De woningbouw staat voor een gigantische opgave. De huidige voorraad moet de komende decennia aangepast worden aan de eisen van de eenentwintigste eeuw. Over vijftig jaar zal de woningbouw in Nederland voor een groot deel bestaan uit de huidige zeven miljoen woningen in een aangepaste versie.
Een groot probleem op termijn zal de beschikbare arbeidscapaciteit voor de totale woningbouw zijn. De verwachting is dat nieuwbouw de komende twintig jaar op het huidige peil blijft. Een deel (55 procent) is voor uitbreiding en het resterende deel voor vervanging. De toename van onderhoud en renovatie leidt bij de huidige wijze van productspecifiek produceren tot twee essentiële problemen:
- Een ongunstige kosten-/kwaliteitsverhouding (te duur in relatie tot nieuwbouw);
- Een te groot beslag op de beschikbare arbeidscapaciteit.
De verhouding loon-materiaal bedraagt bij renovatie 60:40 en is het omgekeerde van nieuwbouw. Gezien de te verwachten groei van de onderhouds- en renovatiemarkt, zal de komende vijftien tot twintig jaar de arbeidscapaciteit op de bouwplaats met 50 procent moeten stijgen of zelfs verdubbelen. Dit is gewoon onmogelijk.

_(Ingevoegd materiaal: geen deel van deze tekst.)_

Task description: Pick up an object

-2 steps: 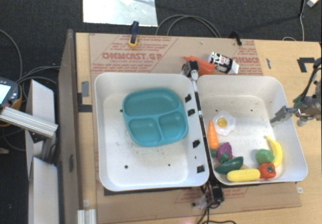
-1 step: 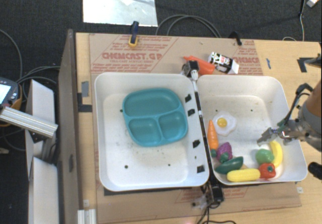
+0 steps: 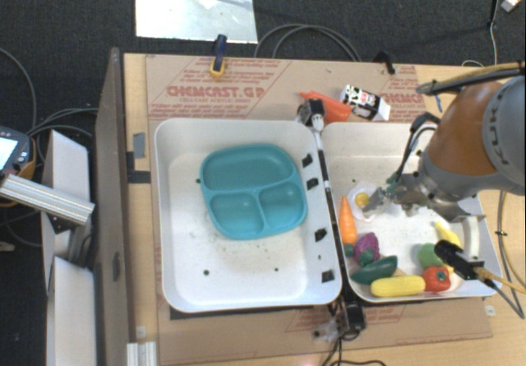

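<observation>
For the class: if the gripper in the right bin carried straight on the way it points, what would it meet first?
The gripper points down and leftward. It would probably meet the white floor of the right bin first, near the orange carrot. Depth is hard to judge.

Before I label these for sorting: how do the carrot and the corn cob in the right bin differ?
The carrot is orange and tapered; the corn cob is yellow and blunt-ended. The carrot lies along the bin's left wall, the corn cob along its near edge. The corn cob looks thicker. Both lie flat in the right bin, untouched by the gripper.

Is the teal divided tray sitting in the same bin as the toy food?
No, the teal divided tray lies in the left bin, while the toy food lies in the right bin.
</observation>
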Motion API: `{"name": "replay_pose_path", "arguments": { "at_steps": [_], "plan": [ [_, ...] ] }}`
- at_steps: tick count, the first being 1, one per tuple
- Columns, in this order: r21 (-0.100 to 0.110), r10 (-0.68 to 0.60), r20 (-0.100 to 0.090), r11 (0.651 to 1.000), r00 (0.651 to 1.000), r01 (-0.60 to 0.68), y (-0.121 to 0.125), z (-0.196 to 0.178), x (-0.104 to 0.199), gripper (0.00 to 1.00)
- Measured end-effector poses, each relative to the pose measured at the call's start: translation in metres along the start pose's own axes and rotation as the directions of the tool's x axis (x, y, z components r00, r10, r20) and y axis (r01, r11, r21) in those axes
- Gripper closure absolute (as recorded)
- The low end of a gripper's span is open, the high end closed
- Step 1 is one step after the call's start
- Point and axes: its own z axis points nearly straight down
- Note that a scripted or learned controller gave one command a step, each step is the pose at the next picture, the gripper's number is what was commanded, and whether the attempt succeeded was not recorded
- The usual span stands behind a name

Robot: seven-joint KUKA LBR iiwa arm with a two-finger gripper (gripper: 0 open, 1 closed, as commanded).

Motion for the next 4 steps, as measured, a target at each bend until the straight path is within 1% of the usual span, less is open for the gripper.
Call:
{"name": "replay_pose_path", "arguments": {
  "at_steps": [1, 2, 3, 4],
  "plan": [
    [-0.002, 0.006, 0.004, 1.000, 1.000, -0.006, 0.050, 0.032, 0.031, 0.00],
    [-0.011, 0.008, 0.006, 1.000, 1.000, -0.008, 0.051, 0.018, 0.029, 1.00],
    [-0.009, 0.007, 0.006, 1.000, 1.000, -0.007, 0.120, -0.076, 0.019, 1.00],
    [0.002, 0.008, 0.004, 1.000, 1.000, -0.008, 0.089, -0.086, 0.036, 1.00]
  ]
}}
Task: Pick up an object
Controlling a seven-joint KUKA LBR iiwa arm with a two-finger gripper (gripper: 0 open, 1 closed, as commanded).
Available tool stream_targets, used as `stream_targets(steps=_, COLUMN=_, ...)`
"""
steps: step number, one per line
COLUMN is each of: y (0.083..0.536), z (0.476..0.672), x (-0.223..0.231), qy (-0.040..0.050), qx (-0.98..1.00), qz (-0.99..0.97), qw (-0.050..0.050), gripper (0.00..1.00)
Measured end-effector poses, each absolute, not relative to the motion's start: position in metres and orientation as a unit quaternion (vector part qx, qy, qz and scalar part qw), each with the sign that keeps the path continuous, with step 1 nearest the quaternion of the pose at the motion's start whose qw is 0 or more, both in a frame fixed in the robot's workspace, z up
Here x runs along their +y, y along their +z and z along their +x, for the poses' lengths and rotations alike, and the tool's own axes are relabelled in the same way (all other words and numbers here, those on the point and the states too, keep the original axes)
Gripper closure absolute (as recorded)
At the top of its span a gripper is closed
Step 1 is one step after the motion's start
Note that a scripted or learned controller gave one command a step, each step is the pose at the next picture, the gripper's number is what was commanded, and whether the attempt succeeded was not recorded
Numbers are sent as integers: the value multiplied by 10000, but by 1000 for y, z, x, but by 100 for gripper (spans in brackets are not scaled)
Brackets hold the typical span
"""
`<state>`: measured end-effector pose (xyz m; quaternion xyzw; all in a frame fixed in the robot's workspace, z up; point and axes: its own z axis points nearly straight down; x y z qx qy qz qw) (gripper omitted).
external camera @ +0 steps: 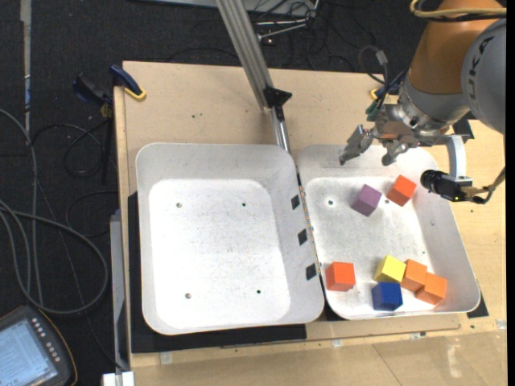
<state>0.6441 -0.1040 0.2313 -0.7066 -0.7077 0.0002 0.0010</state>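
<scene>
Below, a tan bench [209, 103] sits on dark floor with loose cables [48, 159] and carries two white bins: left bin [153, 175], right bin [451, 240]. The right one holds a purple cube [367, 199], orange cubes [401, 190] [340, 275] [424, 281], a yellow cube [390, 268] and a blue cube [387, 296]. Gripper [372, 151] hangs above its far edge, fingers spread with nothing between them. A slanted metal pole [245, 43] crosses the bench.

Below my grey claw [372, 152] I see a purple cube [368, 199], orange cubes [401, 190], one yellow [391, 268] and one blue [387, 296], in a speckled white bin [451, 240].
</scene>
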Motion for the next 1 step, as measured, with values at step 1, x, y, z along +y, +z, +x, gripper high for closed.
stream_targets(steps=1, y=232, z=644, x=-104, qy=-1, qx=-7078, qz=-7064, qw=5, gripper=0)
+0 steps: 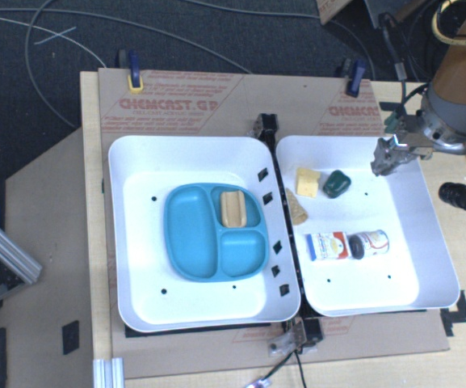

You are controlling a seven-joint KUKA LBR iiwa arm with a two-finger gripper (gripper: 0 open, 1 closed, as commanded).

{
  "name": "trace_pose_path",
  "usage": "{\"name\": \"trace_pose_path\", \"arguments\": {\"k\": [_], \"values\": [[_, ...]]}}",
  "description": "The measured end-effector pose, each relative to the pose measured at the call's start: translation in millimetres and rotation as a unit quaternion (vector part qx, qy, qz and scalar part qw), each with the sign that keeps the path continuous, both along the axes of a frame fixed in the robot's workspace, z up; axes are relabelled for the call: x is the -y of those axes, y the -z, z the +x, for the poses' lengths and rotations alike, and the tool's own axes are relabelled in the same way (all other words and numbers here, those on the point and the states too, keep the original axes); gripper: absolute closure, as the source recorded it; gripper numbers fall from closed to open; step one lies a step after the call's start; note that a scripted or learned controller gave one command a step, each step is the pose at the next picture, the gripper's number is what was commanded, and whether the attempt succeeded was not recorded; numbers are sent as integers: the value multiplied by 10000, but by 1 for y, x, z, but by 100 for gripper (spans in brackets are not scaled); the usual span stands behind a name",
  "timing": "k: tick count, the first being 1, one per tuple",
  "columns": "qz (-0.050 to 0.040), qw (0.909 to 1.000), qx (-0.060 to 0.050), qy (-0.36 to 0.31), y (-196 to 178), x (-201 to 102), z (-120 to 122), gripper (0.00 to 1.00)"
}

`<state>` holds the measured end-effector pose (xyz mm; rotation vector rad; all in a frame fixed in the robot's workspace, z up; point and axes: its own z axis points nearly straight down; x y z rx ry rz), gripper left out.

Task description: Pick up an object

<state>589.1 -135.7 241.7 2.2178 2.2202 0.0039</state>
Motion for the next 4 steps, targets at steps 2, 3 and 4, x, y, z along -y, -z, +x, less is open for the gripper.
{"name": "trace_pose_path", "arguments": {"k": [2, 3, 4], "values": [[20, 10000, -38, -25, 3, -111, -23, 100], [18, 10000, -41, -24, 15, -167, -31, 100], [13, 10000, -17, -17, 9, -213, -30, 100]]}}
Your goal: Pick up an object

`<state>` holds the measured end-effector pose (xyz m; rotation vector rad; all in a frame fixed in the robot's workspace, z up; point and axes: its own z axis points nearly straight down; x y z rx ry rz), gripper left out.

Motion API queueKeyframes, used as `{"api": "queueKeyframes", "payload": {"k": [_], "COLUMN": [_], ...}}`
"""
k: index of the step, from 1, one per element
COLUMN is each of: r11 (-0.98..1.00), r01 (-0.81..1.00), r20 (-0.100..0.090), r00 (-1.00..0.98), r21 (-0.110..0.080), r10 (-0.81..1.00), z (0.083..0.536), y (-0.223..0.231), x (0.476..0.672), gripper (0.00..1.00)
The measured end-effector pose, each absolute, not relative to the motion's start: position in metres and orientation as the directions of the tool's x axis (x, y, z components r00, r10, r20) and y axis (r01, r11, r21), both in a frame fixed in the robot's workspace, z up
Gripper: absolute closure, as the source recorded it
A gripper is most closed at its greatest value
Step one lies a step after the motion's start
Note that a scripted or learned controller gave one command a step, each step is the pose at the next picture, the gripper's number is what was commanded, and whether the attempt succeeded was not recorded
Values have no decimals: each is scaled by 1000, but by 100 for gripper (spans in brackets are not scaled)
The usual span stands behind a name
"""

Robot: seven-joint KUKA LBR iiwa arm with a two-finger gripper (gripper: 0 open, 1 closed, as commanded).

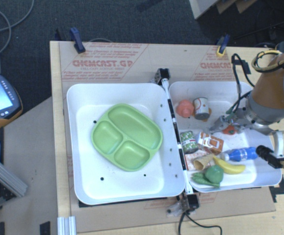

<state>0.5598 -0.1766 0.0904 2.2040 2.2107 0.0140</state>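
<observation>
Green tray [127, 136]: divided, three compartments, centre of left bin [78, 102], lower left of frame.
Right bin [266, 177]: holds all loose objects, right of frame.
Objects, upper part: orange-pink ball [184, 108] beside small can [201, 108].
Objects, lower part: blue bottle [239, 154], banana [231, 167], green pepper [213, 174], red-and-white carton [210, 143], green-labelled packet [188, 142], close together.
Arm: grey, orange band [273, 84], enters at right edge.
Gripper [228, 125]: low over right bin centre, near a small red item [229, 129]; finger state cannot be determined.

counter [132, 58] left print: "CHEMCAST GP", red, repeated
counter right print: "CHEMCAST", partly hidden
items' labels: too small to read
</observation>
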Motion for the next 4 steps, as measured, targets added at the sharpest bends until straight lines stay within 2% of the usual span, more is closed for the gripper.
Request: {"api": "queueKeyframes", "payload": {"k": [1, 2, 3, 4], "r11": [1, 3, 9, 10], "r01": [1000, 1000, 1000, 1000], "r20": [-1, -2, 0, 3], "r00": [-1, -3, -9, -10], "r21": [3, 4, 4, 13], "r10": [1000, 1000, 1000, 1000], "z": [85, 96, 85, 192], "y": [-212, -211, -113, -33], "x": [592, 592, 621, 616], "gripper": [0, 100, 100, 100]}}
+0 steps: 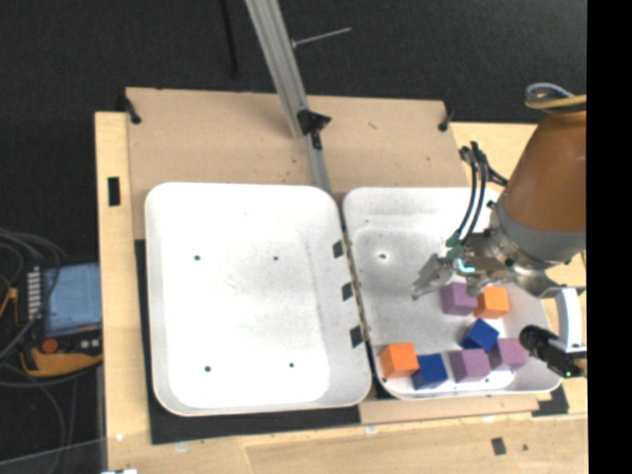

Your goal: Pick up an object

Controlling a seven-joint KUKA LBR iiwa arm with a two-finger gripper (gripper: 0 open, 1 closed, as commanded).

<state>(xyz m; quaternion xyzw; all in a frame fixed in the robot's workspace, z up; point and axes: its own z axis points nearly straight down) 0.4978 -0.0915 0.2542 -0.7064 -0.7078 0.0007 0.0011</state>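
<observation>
Purple block [458,297] beneath gripper [434,276], arm (from right) reaching down

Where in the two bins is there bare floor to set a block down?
The left bin has bare floor from wall to wall. In the right bin, the far-left part beside the divider is bare. Its near edge is crowded: orange block, blue block, purple block, with more under the gripper.

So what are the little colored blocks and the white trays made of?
The blocks, such as the orange block and the blue block beside it, look like painted wood or solid plastic: flat matte faces, crisp edges, no shine. Too small to tell which. The left tray and right tray look like molded plastic: smooth white, rounded corners, raised lips.
</observation>
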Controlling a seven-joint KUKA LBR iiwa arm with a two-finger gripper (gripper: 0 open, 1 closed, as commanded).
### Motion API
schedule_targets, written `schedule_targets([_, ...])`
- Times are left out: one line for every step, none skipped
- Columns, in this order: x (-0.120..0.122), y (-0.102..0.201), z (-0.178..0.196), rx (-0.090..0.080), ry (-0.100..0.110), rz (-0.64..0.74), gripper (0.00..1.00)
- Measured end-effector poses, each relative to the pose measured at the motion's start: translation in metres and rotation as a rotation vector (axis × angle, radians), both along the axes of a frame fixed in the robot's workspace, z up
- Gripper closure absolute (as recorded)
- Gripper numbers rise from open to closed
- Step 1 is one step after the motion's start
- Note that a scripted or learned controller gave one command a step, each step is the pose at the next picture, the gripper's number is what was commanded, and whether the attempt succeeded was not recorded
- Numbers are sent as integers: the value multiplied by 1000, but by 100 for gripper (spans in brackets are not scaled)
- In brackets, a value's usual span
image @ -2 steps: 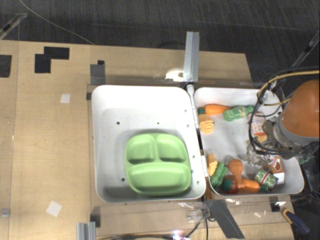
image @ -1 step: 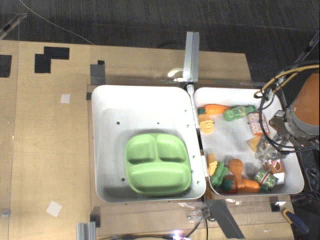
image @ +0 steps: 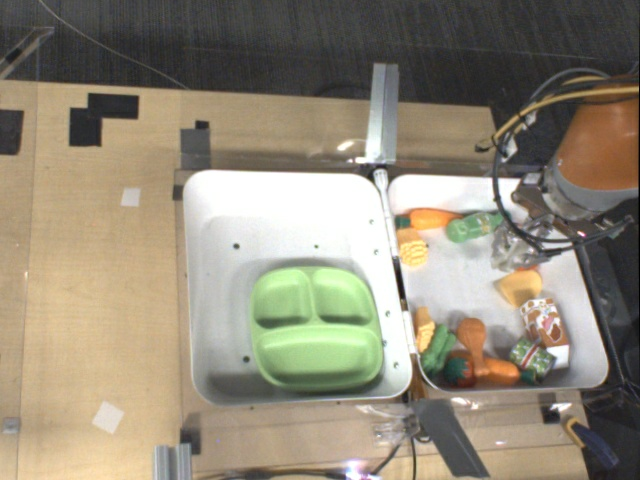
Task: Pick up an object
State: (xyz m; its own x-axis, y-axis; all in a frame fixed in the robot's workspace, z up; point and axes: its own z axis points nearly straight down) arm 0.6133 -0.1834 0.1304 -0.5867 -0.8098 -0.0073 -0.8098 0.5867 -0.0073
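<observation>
The right bin holds several toy foods. An orange carrot and a green bottle-shaped piece lie along its far side, with a yellow corn piece by the left wall. A yellow cheese wedge sits mid-right. A brown-and-white carton, a green-and-red box, an orange drumstick and a green pepper crowd the near side. My gripper hangs low in the bin's far right part, just right of the green piece and just above the cheese wedge. I see nothing held in it.
The left bin holds a green divided plate in its near half. A metal post stands behind the wall between the bins. Cables loop above the arm's orange band.
</observation>
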Motion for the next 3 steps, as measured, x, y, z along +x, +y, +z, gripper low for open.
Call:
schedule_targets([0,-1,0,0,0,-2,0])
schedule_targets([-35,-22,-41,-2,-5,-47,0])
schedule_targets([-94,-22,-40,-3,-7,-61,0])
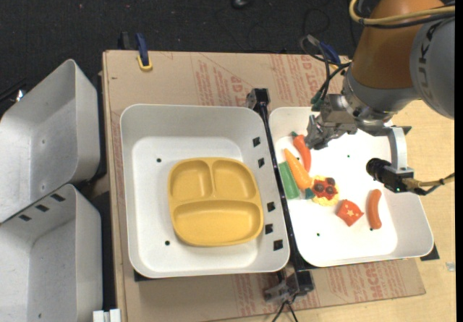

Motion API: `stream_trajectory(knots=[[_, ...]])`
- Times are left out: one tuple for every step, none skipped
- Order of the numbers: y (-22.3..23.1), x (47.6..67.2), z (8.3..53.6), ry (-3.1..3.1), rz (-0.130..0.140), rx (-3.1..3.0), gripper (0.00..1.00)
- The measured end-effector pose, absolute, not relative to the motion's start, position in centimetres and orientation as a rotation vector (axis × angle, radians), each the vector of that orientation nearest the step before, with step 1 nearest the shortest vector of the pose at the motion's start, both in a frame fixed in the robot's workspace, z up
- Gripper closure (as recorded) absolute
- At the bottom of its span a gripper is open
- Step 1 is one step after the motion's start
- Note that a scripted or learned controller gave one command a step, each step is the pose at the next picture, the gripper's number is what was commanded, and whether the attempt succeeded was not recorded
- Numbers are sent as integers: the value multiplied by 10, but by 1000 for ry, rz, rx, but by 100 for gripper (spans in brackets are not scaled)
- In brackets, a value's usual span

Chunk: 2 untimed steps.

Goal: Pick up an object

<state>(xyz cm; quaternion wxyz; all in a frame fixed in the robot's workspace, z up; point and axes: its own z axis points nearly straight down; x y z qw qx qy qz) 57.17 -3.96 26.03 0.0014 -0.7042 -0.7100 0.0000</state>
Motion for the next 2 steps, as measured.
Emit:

Nieuwe vormen van samenwerking ontstaan en er verschijnen partijen op het toneel met een gericht aanbod om de kwaliteitsaanpassing succesvoller te laten verlopen, in de vorm van projectoverstijgende oplossingen. Om de problematiek te schetsen en visie op de toekomstige ontwikkelingen te geven heeft de BouwhulpGroep hiervoor in samenwerking met de SEV een notitie opgesteld met als titel: ‘PAMFLET: Woningbouw als Hollands-Ontwerp’.